Suppose a database table containing properties of some elements:
Table Element (let's say 1 000 000 rows):
ElementId Property_1 Property_2 Property_3
------- ---------- ---------- ----------
1 abc 1 1
2 bcd 1 2
3 def 2 4
...
The table is being frequently updated. I'd like to store definitions of sets of these elements so that using a single SQL statement I would get eg.
SetId Element
--- -------
A 2
B 1
B 3
C 2
C 3
...
I'd also like to change the definitions when needed. So far I have stored the definitions of the sets as unions of intersections like this:
Table Subset (~1 000 rows):
SubsetId Property Value Operator
-------- -------- ----- --------
1 1 bcd =
1 3 1 >
2 2 3 <=
...
and
Table Set (~300 rows):
SetId SubsetId
--- ------
...
E 3
E 4
F 7
F 9
...
In SQL I suppose I could generate lots of case expressions from the tables, but so far I've just loaded the tables and used an external tool to do essentially the same thing.
When I came up with this I was pleased (and also implemented it). Lately I've been wondering whether it is as wonderful as I thought. Is there a better way to store the definitions of the sets?
I would think using duck-typing may be intuitive here, as an alternative.

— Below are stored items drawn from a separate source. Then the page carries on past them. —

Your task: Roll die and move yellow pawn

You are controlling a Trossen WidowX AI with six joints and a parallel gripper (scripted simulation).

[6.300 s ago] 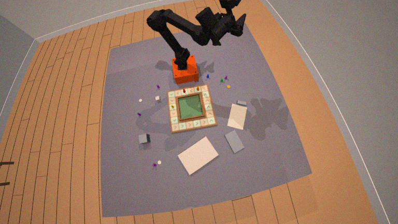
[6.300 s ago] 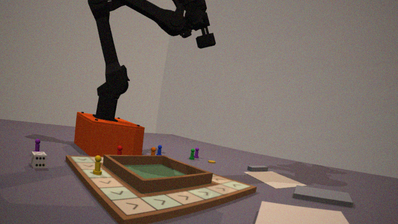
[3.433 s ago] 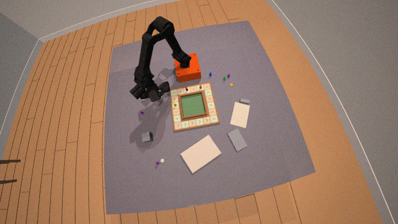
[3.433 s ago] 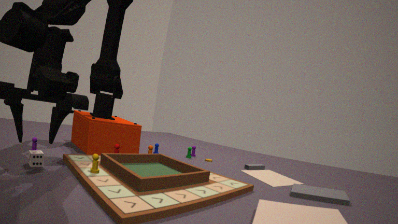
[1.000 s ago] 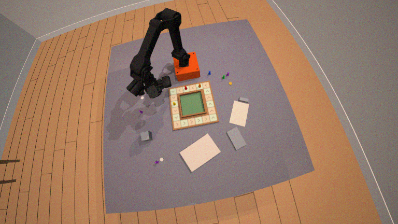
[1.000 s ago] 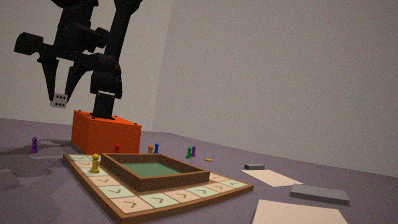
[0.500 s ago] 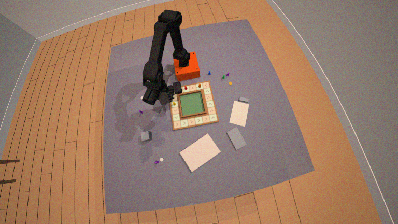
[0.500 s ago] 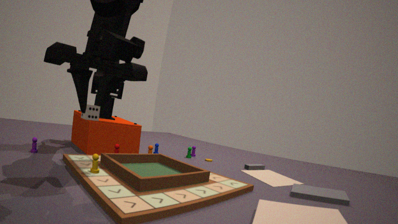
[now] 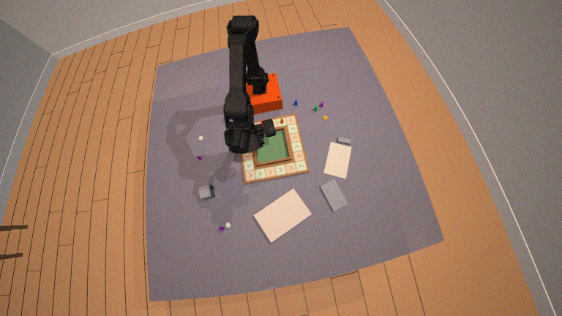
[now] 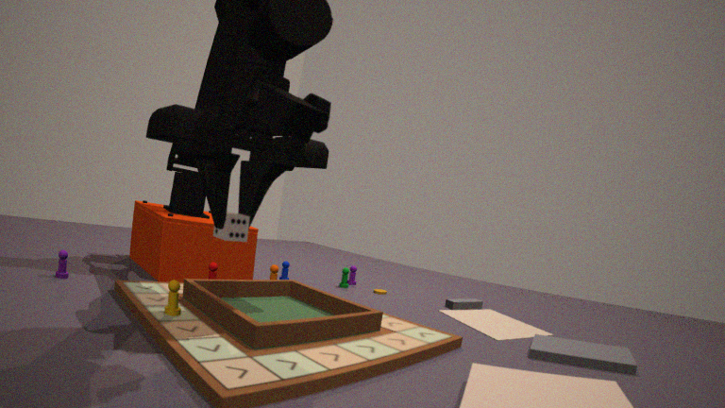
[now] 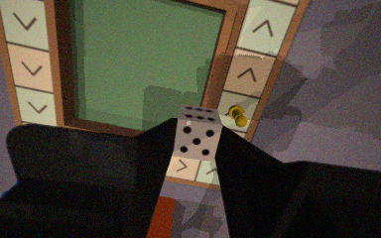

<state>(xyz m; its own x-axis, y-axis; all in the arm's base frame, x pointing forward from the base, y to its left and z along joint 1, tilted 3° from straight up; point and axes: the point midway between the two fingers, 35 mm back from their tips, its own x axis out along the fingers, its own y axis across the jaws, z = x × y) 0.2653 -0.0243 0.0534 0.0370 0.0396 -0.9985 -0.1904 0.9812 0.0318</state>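
Right now the yellow pawn is 7 cm below my gripper tip, 5 cm to the right of it and 1 cm behind it. The rest, counted from my gripper tip: white die: right at my gripper tip; then red pawn: 11 cm behind, 7 cm below, 2 cm to the left; then tray: 9 cm below, 6 cm to the left.
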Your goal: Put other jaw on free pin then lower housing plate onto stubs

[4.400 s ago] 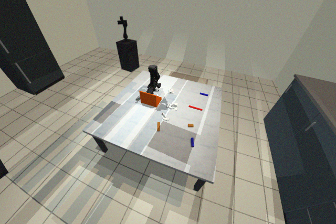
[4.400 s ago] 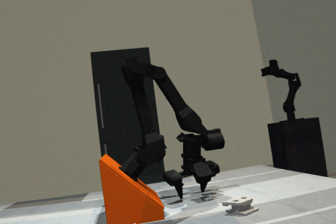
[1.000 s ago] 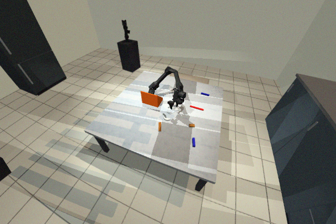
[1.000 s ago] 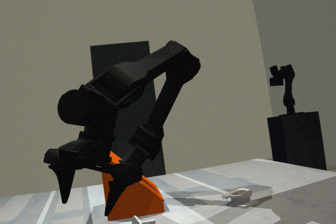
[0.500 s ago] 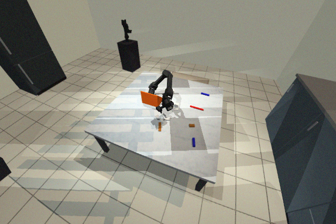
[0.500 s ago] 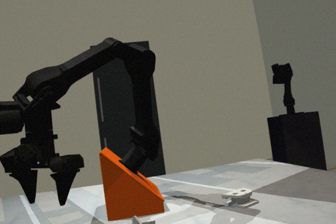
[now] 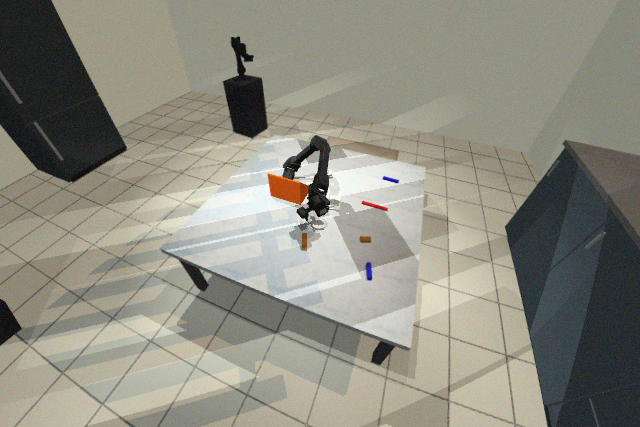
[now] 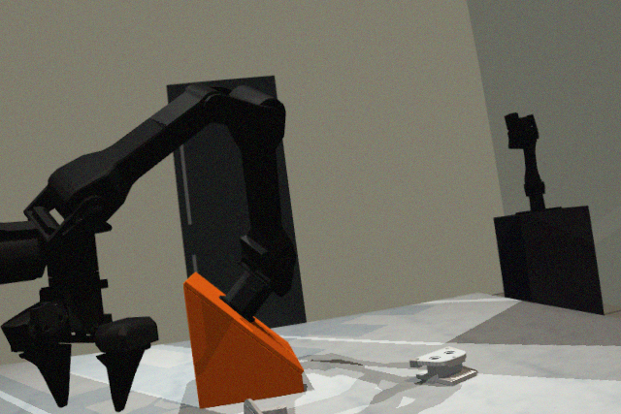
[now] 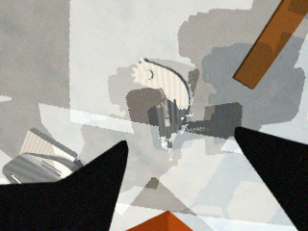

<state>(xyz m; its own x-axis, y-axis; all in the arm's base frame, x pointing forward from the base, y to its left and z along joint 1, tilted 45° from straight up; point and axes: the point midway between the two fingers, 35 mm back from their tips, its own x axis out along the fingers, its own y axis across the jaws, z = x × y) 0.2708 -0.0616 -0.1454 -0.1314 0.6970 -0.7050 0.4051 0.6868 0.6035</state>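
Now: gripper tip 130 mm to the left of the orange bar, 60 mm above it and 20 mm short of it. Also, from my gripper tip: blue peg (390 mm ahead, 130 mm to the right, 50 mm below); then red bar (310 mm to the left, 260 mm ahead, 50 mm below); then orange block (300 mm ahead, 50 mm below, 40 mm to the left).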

For example all modern-languages (C#, Java, Python) have the concept of sets. If you are going to "intersect" or "union" (set operators) via SQL, then you have to store them in a relational way. Else, why not store them in a language native way ?. (as opposed to relational). By native way, I would mean that if it was done in Python and we used a Python set, then that is what I would persist. Same with Java or C#.
So if a set-id 10 had the members 1,4,5,6 it would be persisted in the DB as follows:
SetId Set
______________________________________
10 1,4,5,6
11 2,3
12 null
Sure, this has the disadvantage that it could be proprietary, or maybe even non-performant - which you can perhaps tell as you have the complete problem definition. If you need SQL to analyze it, maybe my suggestion has further downsides.
In a sense, the set representation feature of each of these languages are like a DSL (Domain specific Language) - if you will need to 'talk' a lot of set-stuff between your application classes / objects, then why not use the natural fit?